▶ [Problem details] When you print the material, keep every line identical to the original.

▶ [Data segment]
* * * * *

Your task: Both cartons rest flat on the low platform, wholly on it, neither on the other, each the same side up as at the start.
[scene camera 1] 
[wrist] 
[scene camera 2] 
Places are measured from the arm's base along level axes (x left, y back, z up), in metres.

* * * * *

▶ [The answer]
Your task: Both cartons rest flat on the low platform, wholly on it, neither on the other, each the same side up as at the start.
[scene camera 1] 
[wrist] 
[scene camera 2] 
Places are measured from the arm's base along level axes (x left, y back, z up), in metres.

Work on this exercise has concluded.